▸ Work task
Reproduce the data that follows in its entirety, character for character.

▸ Data for this exercise
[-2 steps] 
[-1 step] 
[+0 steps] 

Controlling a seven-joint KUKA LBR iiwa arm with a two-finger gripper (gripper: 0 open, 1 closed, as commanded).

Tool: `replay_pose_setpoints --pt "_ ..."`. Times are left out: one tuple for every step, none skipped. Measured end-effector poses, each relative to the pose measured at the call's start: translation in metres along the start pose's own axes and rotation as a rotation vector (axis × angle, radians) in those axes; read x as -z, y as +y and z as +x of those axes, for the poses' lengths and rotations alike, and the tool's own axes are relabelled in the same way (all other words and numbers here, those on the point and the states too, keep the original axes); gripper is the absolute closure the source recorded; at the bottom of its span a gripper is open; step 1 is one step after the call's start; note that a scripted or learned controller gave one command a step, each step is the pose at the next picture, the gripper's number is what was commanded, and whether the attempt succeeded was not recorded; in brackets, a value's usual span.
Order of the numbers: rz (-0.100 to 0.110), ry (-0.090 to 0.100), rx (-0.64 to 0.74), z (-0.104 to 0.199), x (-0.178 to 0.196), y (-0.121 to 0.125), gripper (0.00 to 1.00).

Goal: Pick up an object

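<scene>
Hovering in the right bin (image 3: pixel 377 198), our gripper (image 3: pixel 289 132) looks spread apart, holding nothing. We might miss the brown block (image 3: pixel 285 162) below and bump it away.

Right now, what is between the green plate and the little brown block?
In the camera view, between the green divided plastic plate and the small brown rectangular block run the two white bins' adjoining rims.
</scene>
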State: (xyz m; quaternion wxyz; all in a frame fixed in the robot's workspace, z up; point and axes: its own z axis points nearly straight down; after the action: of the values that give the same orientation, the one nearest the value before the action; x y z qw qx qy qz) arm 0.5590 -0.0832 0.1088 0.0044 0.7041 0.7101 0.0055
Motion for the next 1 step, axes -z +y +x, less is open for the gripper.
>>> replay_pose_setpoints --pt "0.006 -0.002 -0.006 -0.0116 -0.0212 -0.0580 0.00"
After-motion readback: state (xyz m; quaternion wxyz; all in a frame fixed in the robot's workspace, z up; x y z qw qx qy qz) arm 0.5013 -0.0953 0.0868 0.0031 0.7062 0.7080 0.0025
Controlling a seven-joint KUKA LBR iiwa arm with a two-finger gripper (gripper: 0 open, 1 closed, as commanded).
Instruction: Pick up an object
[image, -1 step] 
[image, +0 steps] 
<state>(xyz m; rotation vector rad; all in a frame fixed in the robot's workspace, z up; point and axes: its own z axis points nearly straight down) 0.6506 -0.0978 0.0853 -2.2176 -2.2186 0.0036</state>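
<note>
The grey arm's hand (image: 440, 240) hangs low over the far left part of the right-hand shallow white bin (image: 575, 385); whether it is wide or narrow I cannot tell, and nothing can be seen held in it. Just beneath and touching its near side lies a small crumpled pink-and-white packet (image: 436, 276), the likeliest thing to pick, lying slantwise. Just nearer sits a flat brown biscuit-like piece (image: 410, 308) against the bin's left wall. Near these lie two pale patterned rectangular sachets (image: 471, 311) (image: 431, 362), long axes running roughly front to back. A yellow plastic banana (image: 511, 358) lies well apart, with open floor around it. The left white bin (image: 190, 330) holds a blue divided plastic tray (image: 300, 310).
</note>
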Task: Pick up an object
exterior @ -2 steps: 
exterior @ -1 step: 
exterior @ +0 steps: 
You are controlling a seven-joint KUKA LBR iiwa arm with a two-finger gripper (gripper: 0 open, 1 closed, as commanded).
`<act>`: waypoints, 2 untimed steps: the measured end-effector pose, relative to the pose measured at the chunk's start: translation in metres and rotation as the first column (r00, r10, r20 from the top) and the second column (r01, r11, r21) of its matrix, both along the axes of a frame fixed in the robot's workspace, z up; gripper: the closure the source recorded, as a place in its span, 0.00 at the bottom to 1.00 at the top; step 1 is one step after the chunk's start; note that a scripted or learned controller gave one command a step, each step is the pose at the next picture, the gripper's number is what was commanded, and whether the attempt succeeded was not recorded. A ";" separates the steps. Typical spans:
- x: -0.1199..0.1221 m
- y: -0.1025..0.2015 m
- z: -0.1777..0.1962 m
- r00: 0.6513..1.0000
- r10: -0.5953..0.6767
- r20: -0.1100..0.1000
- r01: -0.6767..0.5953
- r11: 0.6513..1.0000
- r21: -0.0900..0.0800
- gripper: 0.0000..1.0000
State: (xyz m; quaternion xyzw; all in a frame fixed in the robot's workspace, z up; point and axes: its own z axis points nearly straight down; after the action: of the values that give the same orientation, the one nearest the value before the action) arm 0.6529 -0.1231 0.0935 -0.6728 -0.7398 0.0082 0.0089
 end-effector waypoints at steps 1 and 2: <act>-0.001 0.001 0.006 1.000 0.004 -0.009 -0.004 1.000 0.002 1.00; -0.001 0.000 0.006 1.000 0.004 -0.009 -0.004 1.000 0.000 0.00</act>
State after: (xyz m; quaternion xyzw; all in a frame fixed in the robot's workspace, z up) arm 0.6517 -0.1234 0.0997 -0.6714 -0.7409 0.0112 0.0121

▸ Output
[-2 steps] 
[-1 step] 
[+0 steps] 

Controlling a seven-joint KUKA LBR iiwa arm with a two-finger gripper (gripper: 0 open, 1 closed, as commanded).

Tool: `replay_pose_setpoints --pt "_ ..."`. Times are left out: one tuple for every step, none skipped. Measured end-effector poses, each relative to the pose measured at the call's start: translation in metres along the start pose's own axes and rotation as a rotation vector (axis × angle, radians) in those axes; read x as -z, y as +y and z as +x of those axes, for the poses' lengths and rotations alike, and the tool's own axes are relabelled in the same way (all other words and numbers here, those on the point and the states too, keep the original axes); gripper is the absolute closure the source recorded; at the bottom of its span a gripper is open; step 1 is one step after the call's start; note that a scripted or learned controller gave one command a step, each step is the pose at the next picture, the gripper's number is what was commanded, and whether the attempt succeeded was not recorded; in brackets, a value's usual span.
Order of the numbers: rz (-0.100 to 0.110), ry (-0.090 to 0.100), rx (-0.64 to 0.74), z (-0.104 to 0.199), x (-0.178 to 0.196), y (-0.121 to 0.125), gripper (0.00 to 1.00).

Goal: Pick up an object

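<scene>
Hovering in the right bin (image 3: pixel 377 198), our gripper (image 3: pixel 289 132) looks spread apart, holding nothing. We might miss the brown block (image 3: pixel 285 162) below and bump it away.

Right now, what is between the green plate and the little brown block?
In the camera view, between the green divided plastic plate and the small brown rectangular block run the two white bins' adjoining rims.
</scene>
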State: (xyz m; quaternion wxyz; all in a frame fixed in the robot's workspace, z up; point and axes: its own z axis points nearly straight down; after the action: of the values that give the same orientation, the one nearest the value before the action; x y z qw qx qy qz) arm 0.5590 -0.0832 0.1088 0.0044 0.7041 0.7101 0.0055
Motion for the next 1 step, axes -z +y +x, less is open for the gripper.
>>> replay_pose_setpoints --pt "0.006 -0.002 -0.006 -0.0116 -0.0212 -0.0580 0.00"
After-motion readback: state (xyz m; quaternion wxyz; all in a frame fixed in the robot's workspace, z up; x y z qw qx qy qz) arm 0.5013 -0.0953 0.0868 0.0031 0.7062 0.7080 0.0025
Controlling a seven-joint KUKA LBR iiwa arm with a two-finger gripper (gripper: 0 open, 1 closed, as commanded).
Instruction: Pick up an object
[image, -1 step] 
[image, +0 steps] 
<state>(xyz m; rotation vector rad; all in a frame fixed in the robot's workspace, z up; point and axes: its own z axis points nearly straight down) 0.6506 -0.0978 0.0853 -2.2176 -2.2186 0.0036</state>
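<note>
The grey arm's hand (image: 440, 240) hangs low over the far left part of the right-hand shallow white bin (image: 575, 385); whether it is wide or narrow I cannot tell, and nothing can be seen held in it. Just beneath and touching its near side lies a small crumpled pink-and-white packet (image: 436, 276), the likeliest thing to pick, lying slantwise. Just nearer sits a flat brown biscuit-like piece (image: 410, 308) against the bin's left wall. Near these lie two pale patterned rectangular sachets (image: 471, 311) (image: 431, 362), long axes running roughly front to back. A yellow plastic banana (image: 511, 358) lies well apart, with open floor around it. The left white bin (image: 190, 330) holds a blue divided plastic tray (image: 300, 310).
</note>
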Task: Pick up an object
exterior @ -2 steps: 
exterior @ -1 step: 
exterior @ +0 steps: 
You are controlling a seven-joint KUKA LBR iiwa arm with a two-finger gripper (gripper: 0 open, 1 closed, as commanded).
`<act>`: waypoints, 2 untimed steps: the measured end-effector pose, relative to the pose measured at the chunk's start: translation in metres and rotation as the first column (r00, r10, r20 from the top) and the second column (r01, r11, r21) of its matrix, both along the axes of a frame fixed in the robot's workspace, z up; gripper: the closure the source recorded, as a place in its span, 0.00 at the bottom to 1.00 at the top; step 1 is one step after the chunk's start; note that a scripted or learned controller gave one command a step, each step is the pose at the next picture, the gripper's number is what was commanded, and whether the attempt succeeded was not recorded. A ";" separates the steps. Typical spans:
- x: -0.1199..0.1221 m
- y: -0.1025..0.2015 m
- z: -0.1777..0.1962 m
- r00: 0.6513..1.0000
- r10: -0.5953..0.6767
- r20: -0.1100..0.1000
- r01: -0.6767..0.5953
- r11: 0.6513..1.0000
- r21: -0.0900..0.0800
- gripper: 0.0000..1.0000
State: (xyz m; quaternion xyzw; all in a frame fixed in the robot's workspace, z up; point and axes: its own z axis points nearly straight down; after the action: of the values that give the same orientation, the one nearest the value before the action) arm 0.6529 -0.1231 0.0935 -0.6728 -0.7398 0.0082 0.0089
 end-effector waypoints at steps 1 and 2: <act>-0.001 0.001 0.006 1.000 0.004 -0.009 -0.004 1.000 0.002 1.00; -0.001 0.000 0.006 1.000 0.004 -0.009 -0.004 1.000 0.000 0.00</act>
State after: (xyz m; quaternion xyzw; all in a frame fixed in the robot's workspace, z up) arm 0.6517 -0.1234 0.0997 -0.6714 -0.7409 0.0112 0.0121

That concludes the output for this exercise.